Figure 2Qualitative evaluation of SVM predictions for a test cohort patient. (A, B) Each SVM prediction was compared to an independent manual classification of lymphocytes (A) and uncommitted progenitor cells (B). Cells colored in red were classified by both the expert analyst and the SVM. Discrepant classifications of events colored in green were identified only by the expert analyst, while events colored in purple were classified only by the SVM. The discrepant classifications occur at the outer boundaries of the target population. (C) A frequency curve of CD45 intensities for all cells (black) reveals a uniform subpopulation of cells with high‐intensity of CD45, which is comprised almost entirely of SVM‐classified lymphocytes (red). The majority of nonlymphocytes have a lower CD45 intensity (blue), with the remainder of bright CD45 cells classified as monocytes. (D) A frequency curve of CD34 intensities for all cells with a CD34 intensity greater than two log units (black) reveals a heterogeneous distribution of CD34 intensities. SVM‐classification reveals a homogenous, high intensity CD34 peak for the uncommitted progenitor cells (red) compared to the lineage committed progenitor cells (blue).

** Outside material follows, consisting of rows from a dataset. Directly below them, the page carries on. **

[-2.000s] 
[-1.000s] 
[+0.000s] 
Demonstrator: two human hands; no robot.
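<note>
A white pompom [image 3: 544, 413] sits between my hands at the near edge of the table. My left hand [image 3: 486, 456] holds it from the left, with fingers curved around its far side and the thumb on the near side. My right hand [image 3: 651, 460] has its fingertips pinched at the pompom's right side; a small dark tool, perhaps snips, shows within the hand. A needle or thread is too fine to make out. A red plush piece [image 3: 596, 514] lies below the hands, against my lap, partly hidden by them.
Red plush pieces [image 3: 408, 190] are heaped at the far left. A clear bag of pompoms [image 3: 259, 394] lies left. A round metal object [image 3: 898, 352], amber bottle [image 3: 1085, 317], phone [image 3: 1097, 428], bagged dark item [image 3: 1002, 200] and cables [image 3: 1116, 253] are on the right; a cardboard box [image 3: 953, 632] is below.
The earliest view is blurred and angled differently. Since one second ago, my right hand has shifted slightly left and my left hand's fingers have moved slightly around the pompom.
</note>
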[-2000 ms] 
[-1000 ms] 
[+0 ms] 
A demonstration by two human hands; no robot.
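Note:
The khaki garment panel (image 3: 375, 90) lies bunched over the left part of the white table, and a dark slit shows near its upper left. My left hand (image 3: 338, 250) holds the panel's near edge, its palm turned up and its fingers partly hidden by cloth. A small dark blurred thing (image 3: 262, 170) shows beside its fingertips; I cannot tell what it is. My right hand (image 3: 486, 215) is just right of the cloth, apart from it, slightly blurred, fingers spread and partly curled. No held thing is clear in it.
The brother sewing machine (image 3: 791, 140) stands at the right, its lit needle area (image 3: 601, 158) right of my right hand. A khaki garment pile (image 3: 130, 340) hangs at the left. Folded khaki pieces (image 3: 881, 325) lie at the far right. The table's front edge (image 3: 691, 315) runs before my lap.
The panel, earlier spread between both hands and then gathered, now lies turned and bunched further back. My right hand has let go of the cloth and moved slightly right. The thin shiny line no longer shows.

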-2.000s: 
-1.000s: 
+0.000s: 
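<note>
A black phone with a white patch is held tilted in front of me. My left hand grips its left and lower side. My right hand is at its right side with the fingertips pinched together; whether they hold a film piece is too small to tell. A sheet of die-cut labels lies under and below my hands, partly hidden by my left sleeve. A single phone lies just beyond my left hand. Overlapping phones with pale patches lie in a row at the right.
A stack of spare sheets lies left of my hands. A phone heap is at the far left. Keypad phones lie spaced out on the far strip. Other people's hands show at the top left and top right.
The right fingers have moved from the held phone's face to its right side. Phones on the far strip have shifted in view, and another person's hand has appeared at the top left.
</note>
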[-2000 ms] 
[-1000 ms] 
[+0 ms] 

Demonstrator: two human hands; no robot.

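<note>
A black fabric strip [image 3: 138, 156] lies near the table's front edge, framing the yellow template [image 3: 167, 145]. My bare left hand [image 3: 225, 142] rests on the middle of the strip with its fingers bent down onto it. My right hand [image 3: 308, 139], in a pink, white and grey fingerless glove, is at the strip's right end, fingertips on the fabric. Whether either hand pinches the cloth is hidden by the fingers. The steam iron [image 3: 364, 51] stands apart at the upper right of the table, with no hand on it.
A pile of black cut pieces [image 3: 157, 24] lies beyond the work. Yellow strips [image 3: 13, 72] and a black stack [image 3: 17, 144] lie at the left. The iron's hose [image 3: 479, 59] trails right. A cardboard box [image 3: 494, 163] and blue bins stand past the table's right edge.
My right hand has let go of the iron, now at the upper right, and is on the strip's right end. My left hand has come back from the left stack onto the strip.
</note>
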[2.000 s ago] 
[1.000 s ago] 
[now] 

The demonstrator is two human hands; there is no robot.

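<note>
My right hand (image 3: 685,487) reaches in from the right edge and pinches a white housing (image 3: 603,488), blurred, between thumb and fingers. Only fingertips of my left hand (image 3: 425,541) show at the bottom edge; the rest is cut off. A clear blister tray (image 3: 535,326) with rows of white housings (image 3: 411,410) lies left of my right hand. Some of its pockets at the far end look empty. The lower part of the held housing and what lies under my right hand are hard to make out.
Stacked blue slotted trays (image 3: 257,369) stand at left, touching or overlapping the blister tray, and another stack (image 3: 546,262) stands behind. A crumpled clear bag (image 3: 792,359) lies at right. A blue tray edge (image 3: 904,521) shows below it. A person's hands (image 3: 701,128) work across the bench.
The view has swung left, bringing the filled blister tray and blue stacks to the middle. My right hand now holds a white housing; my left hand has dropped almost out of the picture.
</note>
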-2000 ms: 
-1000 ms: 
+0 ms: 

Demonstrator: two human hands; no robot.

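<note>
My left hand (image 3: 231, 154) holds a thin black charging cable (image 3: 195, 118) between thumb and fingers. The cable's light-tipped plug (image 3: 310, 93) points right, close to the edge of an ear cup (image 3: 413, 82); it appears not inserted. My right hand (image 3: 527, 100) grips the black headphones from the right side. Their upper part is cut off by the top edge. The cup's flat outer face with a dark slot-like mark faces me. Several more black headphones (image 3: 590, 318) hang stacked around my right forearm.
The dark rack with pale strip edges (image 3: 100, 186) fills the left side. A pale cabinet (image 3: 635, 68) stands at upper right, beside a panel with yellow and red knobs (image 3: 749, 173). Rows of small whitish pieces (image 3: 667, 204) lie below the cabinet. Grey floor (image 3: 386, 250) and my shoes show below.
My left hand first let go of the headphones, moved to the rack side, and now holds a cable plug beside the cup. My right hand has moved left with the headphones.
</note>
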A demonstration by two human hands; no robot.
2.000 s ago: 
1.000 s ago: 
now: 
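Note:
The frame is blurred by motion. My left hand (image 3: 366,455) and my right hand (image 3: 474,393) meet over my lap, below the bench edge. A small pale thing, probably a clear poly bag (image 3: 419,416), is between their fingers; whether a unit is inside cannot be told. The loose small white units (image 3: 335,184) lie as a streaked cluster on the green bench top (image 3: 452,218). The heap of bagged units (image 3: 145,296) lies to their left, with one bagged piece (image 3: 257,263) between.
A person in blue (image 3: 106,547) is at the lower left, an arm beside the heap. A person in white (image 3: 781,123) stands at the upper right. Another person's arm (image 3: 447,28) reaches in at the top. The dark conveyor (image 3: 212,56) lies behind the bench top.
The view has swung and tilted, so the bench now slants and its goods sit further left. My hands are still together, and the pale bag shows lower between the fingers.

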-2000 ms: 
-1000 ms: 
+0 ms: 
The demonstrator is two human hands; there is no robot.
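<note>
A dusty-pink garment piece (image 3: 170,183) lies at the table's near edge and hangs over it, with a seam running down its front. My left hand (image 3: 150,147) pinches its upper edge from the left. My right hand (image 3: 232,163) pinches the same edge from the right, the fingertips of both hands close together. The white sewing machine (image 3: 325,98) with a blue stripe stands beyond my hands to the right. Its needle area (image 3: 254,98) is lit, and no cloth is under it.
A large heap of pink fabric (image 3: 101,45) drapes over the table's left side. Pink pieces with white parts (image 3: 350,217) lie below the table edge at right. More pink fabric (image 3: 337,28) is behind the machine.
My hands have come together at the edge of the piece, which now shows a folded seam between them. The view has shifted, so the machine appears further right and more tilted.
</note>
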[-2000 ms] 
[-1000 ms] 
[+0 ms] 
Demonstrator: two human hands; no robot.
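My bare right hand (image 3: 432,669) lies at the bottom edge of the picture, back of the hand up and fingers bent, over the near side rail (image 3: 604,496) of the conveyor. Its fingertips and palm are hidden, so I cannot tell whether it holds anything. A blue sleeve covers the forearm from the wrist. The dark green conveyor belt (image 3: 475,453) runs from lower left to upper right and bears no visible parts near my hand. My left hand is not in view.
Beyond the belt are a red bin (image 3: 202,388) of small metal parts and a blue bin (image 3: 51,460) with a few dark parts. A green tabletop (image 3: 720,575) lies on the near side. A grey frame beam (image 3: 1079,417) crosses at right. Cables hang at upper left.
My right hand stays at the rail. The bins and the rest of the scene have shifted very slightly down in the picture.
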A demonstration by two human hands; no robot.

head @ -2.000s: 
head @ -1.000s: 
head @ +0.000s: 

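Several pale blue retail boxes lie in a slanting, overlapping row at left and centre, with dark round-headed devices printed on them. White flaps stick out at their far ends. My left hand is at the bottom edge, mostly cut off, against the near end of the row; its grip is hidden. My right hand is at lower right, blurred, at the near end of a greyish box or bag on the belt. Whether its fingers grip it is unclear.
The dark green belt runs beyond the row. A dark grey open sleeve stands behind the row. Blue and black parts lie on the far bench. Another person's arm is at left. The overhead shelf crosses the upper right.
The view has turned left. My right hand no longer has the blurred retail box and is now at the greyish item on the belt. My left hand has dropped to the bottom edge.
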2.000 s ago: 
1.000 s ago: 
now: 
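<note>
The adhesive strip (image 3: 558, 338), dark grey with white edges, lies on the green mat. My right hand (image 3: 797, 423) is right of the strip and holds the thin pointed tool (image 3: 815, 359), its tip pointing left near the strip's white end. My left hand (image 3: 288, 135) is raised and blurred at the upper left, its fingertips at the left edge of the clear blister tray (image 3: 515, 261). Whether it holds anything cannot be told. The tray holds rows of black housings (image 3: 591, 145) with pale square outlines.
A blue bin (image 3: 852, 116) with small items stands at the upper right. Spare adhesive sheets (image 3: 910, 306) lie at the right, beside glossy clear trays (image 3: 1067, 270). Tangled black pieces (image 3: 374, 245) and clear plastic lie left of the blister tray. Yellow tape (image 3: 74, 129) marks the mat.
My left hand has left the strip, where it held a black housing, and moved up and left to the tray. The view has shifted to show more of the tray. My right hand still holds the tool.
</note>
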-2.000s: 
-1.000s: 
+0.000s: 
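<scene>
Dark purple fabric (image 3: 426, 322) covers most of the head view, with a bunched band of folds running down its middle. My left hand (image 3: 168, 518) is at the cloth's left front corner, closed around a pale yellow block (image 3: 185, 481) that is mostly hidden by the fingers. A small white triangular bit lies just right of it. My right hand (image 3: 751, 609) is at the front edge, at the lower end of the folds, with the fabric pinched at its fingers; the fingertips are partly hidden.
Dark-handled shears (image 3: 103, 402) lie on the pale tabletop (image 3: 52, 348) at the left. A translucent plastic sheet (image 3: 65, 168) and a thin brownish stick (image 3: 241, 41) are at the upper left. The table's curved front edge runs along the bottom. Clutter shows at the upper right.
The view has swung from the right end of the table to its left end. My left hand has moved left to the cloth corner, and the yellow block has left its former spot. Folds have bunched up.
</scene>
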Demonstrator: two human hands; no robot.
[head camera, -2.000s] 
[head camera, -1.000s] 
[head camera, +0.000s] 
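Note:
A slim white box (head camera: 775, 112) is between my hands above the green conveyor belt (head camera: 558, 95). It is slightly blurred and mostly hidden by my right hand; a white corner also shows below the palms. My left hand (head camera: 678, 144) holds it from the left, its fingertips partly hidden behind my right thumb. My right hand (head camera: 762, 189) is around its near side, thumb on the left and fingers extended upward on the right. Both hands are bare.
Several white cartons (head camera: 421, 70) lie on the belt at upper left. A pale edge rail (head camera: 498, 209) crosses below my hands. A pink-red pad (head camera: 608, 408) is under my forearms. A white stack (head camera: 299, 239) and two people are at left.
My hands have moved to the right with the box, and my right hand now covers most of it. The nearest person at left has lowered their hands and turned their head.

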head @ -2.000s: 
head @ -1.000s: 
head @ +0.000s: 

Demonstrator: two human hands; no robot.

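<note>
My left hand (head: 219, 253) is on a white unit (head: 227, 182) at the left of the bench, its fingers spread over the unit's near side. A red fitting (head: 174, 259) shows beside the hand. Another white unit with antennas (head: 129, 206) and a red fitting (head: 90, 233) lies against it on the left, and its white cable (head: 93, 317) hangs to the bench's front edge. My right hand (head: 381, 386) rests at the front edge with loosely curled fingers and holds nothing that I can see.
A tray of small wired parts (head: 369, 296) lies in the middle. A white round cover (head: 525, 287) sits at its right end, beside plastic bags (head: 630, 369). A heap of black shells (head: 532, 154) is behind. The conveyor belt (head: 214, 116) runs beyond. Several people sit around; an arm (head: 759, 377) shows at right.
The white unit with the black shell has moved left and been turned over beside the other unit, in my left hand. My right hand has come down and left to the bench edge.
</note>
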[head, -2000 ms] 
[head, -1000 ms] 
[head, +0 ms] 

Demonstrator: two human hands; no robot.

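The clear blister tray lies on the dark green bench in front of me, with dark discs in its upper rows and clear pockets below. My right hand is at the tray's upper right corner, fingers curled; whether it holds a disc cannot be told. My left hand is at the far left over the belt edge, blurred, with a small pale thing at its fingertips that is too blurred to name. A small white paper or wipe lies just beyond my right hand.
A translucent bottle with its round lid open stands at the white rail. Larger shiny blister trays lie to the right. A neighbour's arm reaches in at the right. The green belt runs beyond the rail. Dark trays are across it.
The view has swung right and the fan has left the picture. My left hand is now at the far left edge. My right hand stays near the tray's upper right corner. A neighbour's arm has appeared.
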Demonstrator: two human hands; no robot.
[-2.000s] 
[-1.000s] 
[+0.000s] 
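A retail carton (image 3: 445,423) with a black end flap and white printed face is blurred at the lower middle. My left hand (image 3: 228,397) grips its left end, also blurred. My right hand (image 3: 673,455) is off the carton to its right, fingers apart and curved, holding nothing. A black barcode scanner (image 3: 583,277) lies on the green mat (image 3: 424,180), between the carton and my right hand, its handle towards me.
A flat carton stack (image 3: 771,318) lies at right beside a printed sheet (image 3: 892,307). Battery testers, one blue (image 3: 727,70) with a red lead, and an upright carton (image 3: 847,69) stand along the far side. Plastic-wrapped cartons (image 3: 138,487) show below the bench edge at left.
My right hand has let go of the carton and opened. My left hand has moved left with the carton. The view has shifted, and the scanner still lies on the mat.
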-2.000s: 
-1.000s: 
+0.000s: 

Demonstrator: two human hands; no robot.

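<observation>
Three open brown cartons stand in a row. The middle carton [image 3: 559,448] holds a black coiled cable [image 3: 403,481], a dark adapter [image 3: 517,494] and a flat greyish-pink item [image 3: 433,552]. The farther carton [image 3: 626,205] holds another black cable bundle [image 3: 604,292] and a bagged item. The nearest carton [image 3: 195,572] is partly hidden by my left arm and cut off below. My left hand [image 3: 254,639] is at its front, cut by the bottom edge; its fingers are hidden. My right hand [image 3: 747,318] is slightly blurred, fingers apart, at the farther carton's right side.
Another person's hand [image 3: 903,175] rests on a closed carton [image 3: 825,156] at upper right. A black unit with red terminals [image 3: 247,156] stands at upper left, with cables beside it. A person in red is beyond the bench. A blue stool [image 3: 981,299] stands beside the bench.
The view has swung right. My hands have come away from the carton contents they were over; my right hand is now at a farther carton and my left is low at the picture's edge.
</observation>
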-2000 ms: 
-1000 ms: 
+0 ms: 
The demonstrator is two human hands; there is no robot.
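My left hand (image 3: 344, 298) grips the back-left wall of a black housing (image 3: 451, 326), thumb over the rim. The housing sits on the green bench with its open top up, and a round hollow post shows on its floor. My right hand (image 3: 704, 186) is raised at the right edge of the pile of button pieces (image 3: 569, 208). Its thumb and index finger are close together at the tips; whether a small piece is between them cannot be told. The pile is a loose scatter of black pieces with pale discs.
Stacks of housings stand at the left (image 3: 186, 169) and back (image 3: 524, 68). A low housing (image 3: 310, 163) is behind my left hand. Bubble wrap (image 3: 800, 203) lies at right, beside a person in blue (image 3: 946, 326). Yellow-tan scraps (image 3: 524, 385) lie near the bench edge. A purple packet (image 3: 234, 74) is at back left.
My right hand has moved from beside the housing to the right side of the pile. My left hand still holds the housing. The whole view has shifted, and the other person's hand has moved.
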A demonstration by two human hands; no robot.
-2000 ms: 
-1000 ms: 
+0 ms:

Prediction efficiency of each SVM
| Lymphocyte SVM | Uncommitted progenitor cell SVM | Lymphocyte expert 2 | Uncommitted progenitor cell expert 2 | |
|---|---|---|---|---|
| Sensitivity | 0.994 | 0.944 | 0.934 | 0.974 |
| Specificity | 0.991 | 0.998 | 0.996 | 0.998 |
| MCC | 0.948 | 0.904 | 0.940 | 0.921 |
Average sensitivity, specificity, and MCC values were computed by calculating the mean of all sensitivity, specificity, and MCC measurements for the 50 test predictions for both the SVM and expert 2 (LP). Classifications from expert 1 (MRL) were designated as the true classifications.
Target population variability between replicate analyses
| Lymphocytes | Uncommitted progenitor cells | |
|---|---|---|
| Replicate FSC SD (linear units) | 3.28 | 25.6 |
| Replicate SSC SD (log units) | 0.022 | 0.053 |
| Replicate CD45 SD (log units) | 0.017 | 0.032 |
| Replicate CD34 SD (log units) | N.A. | 0.031 |
| Replicate frequency SD | 0.0053 | 0.0019 |
In each test patient, the average FSC, SSC, and CD45 intensities were calculated for the eight lymphocyte and uncommitted progenitor cell predictions. Replicate CD34 intensities were additionally computed for uncommitted progenitor cells but not lymphocytes, as the lymphocytes do not express this gene product. The variation (standard deviation) between these eight measurements was calculated for each test patient and averaged for the test patient cohort. Additionally, the predicted population frequency (predicted events/total events) was calculated for each of the eight predictions. The variation (standard deviation) of the predicted population frequency between the eight predictions was calculated for each patient and averaged for the test patient cohort.